**REQUIREMENT:**
Exact repetition is required: output every record in full.

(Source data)
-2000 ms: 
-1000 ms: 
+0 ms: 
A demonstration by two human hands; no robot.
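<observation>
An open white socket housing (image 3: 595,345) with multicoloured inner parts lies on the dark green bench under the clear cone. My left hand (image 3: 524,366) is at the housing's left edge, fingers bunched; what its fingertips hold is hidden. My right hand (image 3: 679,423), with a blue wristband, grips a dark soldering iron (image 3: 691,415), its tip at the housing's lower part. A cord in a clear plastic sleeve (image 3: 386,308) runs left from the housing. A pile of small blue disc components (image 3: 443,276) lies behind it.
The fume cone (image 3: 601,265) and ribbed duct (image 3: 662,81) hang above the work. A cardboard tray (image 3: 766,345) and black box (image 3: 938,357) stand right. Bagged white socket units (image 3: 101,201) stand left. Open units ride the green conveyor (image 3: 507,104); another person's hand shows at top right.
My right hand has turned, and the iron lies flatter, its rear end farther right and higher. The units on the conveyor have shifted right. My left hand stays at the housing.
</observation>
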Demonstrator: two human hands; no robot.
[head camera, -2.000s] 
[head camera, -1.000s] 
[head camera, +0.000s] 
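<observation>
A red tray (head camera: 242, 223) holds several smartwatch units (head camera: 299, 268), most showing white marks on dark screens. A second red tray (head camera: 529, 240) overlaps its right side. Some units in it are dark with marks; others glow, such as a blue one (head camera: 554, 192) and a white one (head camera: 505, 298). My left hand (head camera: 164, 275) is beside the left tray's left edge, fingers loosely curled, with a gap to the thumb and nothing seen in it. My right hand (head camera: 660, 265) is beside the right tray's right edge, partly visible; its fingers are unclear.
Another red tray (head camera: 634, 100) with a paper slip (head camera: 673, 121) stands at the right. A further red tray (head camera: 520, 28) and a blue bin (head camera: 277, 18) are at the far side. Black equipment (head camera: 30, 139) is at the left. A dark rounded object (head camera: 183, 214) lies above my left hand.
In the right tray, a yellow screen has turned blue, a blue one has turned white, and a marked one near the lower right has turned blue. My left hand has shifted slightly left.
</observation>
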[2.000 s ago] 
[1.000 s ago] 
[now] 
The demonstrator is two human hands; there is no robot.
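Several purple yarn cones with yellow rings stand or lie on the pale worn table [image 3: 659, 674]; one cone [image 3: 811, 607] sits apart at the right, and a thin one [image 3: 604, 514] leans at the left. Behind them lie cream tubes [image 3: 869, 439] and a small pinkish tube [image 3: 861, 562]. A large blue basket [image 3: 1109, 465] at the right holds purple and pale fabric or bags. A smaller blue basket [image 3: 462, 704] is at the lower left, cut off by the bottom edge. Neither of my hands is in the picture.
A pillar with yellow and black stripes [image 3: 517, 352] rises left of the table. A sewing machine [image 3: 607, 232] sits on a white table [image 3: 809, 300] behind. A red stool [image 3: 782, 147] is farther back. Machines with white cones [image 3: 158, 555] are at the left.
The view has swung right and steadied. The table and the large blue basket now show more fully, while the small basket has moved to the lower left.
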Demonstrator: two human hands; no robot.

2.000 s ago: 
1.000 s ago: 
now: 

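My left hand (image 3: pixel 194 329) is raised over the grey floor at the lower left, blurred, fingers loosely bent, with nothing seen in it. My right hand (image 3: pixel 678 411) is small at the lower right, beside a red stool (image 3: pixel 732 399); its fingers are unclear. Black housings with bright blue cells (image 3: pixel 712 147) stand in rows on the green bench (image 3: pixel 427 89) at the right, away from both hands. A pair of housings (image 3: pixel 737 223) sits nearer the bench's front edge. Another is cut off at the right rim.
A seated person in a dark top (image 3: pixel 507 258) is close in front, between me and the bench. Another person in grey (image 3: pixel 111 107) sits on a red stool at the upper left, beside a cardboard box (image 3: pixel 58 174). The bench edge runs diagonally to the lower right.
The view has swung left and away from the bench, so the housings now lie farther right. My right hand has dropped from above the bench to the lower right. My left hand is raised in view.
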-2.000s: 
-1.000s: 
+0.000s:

**TASK ANSWER:**
-2000 ms: 
-1000 ms: 
+0 ms: 
A demonstration by two human hands; no robot.
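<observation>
An open white socket housing (image 3: 595,345) with multicoloured inner parts lies on the dark green bench under the clear cone. My left hand (image 3: 524,366) is at the housing's left edge, fingers bunched; what its fingertips hold is hidden. My right hand (image 3: 679,423), with a blue wristband, grips a dark soldering iron (image 3: 691,415), its tip at the housing's lower part. A cord in a clear plastic sleeve (image 3: 386,308) runs left from the housing. A pile of small blue disc components (image 3: 443,276) lies behind it.
The fume cone (image 3: 601,265) and ribbed duct (image 3: 662,81) hang above the work. A cardboard tray (image 3: 766,345) and black box (image 3: 938,357) stand right. Bagged white socket units (image 3: 101,201) stand left. Open units ride the green conveyor (image 3: 507,104); another person's hand shows at top right.
My right hand has turned, and the iron lies flatter, its rear end farther right and higher. The units on the conveyor have shifted right. My left hand stays at the housing.
</observation>
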Demonstrator: two human hands; no robot.
[head camera, -2.000s] 
[head camera, -1.000s] 
[head camera, +0.000s] 
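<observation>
A red tray (head camera: 242, 223) holds several smartwatch units (head camera: 299, 268), most showing white marks on dark screens. A second red tray (head camera: 529, 240) overlaps its right side. Some units in it are dark with marks; others glow, such as a blue one (head camera: 554, 192) and a white one (head camera: 505, 298). My left hand (head camera: 164, 275) is beside the left tray's left edge, fingers loosely curled, with a gap to the thumb and nothing seen in it. My right hand (head camera: 660, 265) is beside the right tray's right edge, partly visible; its fingers are unclear.
Another red tray (head camera: 634, 100) with a paper slip (head camera: 673, 121) stands at the right. A further red tray (head camera: 520, 28) and a blue bin (head camera: 277, 18) are at the far side. Black equipment (head camera: 30, 139) is at the left. A dark rounded object (head camera: 183, 214) lies above my left hand.
In the right tray, a yellow screen has turned blue, a blue one has turned white, and a marked one near the lower right has turned blue. My left hand has shifted slightly left.
</observation>
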[2.000 s ago] 
[1.000 s ago] 
[now] 
The demonstrator is two human hands; there is no robot.
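Several purple yarn cones with yellow rings stand or lie on the pale worn table [image 3: 659, 674]; one cone [image 3: 811, 607] sits apart at the right, and a thin one [image 3: 604, 514] leans at the left. Behind them lie cream tubes [image 3: 869, 439] and a small pinkish tube [image 3: 861, 562]. A large blue basket [image 3: 1109, 465] at the right holds purple and pale fabric or bags. A smaller blue basket [image 3: 462, 704] is at the lower left, cut off by the bottom edge. Neither of my hands is in the picture.
A pillar with yellow and black stripes [image 3: 517, 352] rises left of the table. A sewing machine [image 3: 607, 232] sits on a white table [image 3: 809, 300] behind. A red stool [image 3: 782, 147] is farther back. Machines with white cones [image 3: 158, 555] are at the left.
The view has swung right and steadied. The table and the large blue basket now show more fully, while the small basket has moved to the lower left.
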Demonstrator: two human hands; no robot.

2.000 s ago: 
1.000 s ago: 
now: 

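My left hand (image 3: pixel 194 329) is raised over the grey floor at the lower left, blurred, fingers loosely bent, with nothing seen in it. My right hand (image 3: pixel 678 411) is small at the lower right, beside a red stool (image 3: pixel 732 399); its fingers are unclear. Black housings with bright blue cells (image 3: pixel 712 147) stand in rows on the green bench (image 3: pixel 427 89) at the right, away from both hands. A pair of housings (image 3: pixel 737 223) sits nearer the bench's front edge. Another is cut off at the right rim.
A seated person in a dark top (image 3: pixel 507 258) is close in front, between me and the bench. Another person in grey (image 3: pixel 111 107) sits on a red stool at the upper left, beside a cardboard box (image 3: pixel 58 174). The bench edge runs diagonally to the lower right.
The view has swung left and away from the bench, so the housings now lie farther right. My right hand has dropped from above the bench to the lower right. My left hand is raised in view.
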-2.000s: 
-1.000s: 
+0.000s:

The exercise has been finished.